Hermann Eppenhoff

Personal information
- Date of birth: 19 May 1919
- Place of birth: Wanne-Eickel, Germany
- Date of death: 10 April 1992 (aged 72)
- Place of death: Gelsenkirchen, Germany
- Position: Forward

Senior career*
- Years: Team / Apps / (Gls)
- 0000–1938: SpVgg Röhlinghausen
- 1938: TuS Tiefenbach
- 1938–1943: FC Schalke 04
- 1943–1944: Rote Jäger
- 1949–1955: FC Schalke 04

International career
- 1940–1942: Germany / 3 / (3)

Managerial career
- 1956–1958: TuRa Bergkamen
- 1958–1961: Sportfreunde Gladbeck
- 1961–1965: Borussia Dortmund
- 1965–1967: Meidericher SV
- 1967–1972: VfL Bochum
- 1972–1974: VfB Stuttgart
- 1976–1977: SG Union Solingen

Medal record

FC Schalke 04

Borussia Dortmund

Meidericher SV

VfL Bochum

= Hermann Eppenhoff =

German footballer and manager (1919–1992)

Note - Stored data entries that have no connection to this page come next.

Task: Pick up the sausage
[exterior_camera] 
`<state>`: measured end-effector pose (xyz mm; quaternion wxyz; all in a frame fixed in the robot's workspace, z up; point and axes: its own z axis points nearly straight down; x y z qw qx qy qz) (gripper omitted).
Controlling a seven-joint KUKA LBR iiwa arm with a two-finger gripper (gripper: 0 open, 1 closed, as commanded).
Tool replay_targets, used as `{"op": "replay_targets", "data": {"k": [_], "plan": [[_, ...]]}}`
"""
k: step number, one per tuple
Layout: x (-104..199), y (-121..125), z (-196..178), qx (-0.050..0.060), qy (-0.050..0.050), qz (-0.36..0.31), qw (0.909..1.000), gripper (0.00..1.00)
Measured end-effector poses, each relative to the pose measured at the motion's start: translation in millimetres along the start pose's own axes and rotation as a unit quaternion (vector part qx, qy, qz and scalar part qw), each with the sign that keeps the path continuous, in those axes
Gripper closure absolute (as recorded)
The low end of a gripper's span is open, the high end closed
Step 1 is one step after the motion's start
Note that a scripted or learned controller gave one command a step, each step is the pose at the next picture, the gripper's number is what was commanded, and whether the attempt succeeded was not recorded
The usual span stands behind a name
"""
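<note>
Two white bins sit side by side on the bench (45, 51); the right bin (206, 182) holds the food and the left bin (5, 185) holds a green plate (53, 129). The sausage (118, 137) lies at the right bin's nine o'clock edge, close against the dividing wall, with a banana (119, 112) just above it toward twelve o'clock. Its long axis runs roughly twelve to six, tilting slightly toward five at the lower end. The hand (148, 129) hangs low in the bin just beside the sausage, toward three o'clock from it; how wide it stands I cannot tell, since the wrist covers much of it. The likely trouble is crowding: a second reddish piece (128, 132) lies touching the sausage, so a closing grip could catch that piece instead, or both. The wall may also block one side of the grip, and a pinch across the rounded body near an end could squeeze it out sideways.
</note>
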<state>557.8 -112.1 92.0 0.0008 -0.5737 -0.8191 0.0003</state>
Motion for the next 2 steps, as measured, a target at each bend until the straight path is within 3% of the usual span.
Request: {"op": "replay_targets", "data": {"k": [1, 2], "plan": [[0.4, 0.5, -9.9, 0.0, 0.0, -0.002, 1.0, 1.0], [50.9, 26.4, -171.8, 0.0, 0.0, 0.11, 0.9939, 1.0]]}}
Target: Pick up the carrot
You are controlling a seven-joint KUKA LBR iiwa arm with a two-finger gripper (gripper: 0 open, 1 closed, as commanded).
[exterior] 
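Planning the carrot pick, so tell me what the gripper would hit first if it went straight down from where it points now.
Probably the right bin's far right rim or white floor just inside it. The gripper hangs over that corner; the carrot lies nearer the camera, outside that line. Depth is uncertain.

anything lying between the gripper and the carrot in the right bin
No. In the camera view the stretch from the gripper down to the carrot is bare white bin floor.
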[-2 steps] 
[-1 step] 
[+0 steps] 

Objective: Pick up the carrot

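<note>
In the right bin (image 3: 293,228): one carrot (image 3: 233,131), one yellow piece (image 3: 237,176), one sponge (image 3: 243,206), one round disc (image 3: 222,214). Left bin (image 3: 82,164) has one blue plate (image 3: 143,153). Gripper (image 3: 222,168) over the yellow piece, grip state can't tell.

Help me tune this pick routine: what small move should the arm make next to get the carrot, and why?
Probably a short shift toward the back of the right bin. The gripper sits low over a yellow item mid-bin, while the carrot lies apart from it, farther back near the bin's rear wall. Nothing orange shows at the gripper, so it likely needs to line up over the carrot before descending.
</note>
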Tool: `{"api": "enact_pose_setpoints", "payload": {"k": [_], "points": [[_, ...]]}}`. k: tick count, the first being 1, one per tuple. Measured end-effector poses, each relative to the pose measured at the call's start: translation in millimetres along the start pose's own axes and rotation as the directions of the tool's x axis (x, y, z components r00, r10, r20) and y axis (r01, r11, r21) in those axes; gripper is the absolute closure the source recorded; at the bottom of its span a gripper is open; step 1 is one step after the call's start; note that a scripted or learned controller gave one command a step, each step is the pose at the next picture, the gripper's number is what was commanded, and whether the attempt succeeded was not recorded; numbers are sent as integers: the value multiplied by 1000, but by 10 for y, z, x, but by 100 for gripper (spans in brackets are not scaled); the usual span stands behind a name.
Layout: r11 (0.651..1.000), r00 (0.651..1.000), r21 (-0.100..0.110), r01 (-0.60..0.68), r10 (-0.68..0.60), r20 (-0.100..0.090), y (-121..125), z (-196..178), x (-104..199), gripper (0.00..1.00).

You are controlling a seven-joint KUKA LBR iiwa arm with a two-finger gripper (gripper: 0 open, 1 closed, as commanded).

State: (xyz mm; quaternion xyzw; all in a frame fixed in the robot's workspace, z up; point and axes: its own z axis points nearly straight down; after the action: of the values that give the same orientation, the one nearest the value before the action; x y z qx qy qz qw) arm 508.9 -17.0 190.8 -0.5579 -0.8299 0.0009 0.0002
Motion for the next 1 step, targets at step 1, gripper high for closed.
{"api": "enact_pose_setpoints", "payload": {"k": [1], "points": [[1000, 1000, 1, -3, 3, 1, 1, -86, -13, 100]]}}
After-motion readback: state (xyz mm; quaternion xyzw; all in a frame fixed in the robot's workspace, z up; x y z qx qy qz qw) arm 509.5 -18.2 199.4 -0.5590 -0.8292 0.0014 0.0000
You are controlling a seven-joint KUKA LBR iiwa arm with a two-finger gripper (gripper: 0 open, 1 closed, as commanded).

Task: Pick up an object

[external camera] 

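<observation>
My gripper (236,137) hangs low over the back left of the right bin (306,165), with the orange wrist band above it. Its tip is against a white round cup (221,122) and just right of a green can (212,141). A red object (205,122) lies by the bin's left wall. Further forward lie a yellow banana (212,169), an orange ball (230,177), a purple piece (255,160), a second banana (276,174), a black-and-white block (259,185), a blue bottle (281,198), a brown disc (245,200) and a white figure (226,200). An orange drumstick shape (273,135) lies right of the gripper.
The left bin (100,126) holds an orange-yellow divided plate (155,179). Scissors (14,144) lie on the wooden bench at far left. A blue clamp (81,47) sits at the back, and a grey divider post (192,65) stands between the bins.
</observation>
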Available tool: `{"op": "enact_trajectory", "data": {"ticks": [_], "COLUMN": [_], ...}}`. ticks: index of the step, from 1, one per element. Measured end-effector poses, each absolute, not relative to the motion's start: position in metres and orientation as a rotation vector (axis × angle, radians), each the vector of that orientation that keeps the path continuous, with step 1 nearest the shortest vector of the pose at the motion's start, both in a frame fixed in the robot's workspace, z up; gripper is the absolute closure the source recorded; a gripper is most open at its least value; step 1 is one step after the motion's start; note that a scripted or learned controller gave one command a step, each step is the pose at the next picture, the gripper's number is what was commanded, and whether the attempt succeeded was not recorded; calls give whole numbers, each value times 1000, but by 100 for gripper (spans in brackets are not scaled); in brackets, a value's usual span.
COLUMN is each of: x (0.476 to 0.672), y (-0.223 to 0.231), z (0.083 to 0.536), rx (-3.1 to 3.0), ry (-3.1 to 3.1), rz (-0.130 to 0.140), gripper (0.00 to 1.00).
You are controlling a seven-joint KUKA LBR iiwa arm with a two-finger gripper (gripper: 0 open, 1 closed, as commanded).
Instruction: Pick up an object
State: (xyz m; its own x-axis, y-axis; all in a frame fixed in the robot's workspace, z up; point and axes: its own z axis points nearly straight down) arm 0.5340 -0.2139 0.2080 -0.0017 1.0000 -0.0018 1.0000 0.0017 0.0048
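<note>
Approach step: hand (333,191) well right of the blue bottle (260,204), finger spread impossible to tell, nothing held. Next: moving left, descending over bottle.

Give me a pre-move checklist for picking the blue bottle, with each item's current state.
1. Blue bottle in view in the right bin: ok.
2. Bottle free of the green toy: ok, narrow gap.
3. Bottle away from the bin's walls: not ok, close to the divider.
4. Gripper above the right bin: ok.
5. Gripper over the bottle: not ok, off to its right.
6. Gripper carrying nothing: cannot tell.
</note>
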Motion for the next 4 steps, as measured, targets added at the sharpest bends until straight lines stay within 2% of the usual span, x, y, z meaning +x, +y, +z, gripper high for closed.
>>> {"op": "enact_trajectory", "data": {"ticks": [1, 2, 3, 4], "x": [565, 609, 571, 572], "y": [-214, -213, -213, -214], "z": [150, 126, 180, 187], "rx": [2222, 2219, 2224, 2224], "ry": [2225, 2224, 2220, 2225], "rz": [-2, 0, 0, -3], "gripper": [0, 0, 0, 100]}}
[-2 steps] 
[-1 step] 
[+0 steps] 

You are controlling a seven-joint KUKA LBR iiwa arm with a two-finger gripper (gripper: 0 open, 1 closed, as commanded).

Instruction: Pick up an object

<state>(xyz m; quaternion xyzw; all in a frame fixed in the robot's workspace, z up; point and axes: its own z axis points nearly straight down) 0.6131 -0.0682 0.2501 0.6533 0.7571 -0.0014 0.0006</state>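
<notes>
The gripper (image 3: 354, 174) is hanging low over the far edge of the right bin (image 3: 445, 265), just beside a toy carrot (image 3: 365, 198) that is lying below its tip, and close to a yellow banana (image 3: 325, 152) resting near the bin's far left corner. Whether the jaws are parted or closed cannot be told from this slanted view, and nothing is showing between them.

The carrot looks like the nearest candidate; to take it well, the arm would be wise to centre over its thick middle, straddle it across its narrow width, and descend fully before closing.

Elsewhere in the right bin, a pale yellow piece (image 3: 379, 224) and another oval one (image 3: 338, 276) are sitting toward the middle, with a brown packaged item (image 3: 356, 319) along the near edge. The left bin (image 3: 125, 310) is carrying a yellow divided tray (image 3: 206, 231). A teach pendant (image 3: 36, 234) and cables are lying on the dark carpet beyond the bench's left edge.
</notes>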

Hermann Eppenhoff (19 May 1919 – 10 April 1992) was a German football player and manager.

== Playing career ==
The forward was a member of FC Schalke 04 squad, which won the German Championship in the years 1939, 1940 and 1942. He also won three caps with the Germany national team.

== Coaching career ==
Later on he served as a manager for Borussia Dortmund, winning the German Championship in 1963 and also making it to the final of the DFB-Pokal in the same year. Two years later he won the 1964–65 DFB-Pokal with Dortmund.

After switching to Meidericher SV he made it to the cup final once again in 1965–66, where his team was defeated by Bayern Munich.

After several years at VfL Bochum, where he made the cup final yet again in 1967–68, he eventually switched to VfB Stuttgart.

In May 1975, Eppenhoff signed a one year contract to coach Werder Bremen. Eppenhoff suffered a heart attack in late 1975 and the club terminated his contract and replaced him with Herbert Burdenski. Eppenhoff subsequently sued and the sides reached a settlement.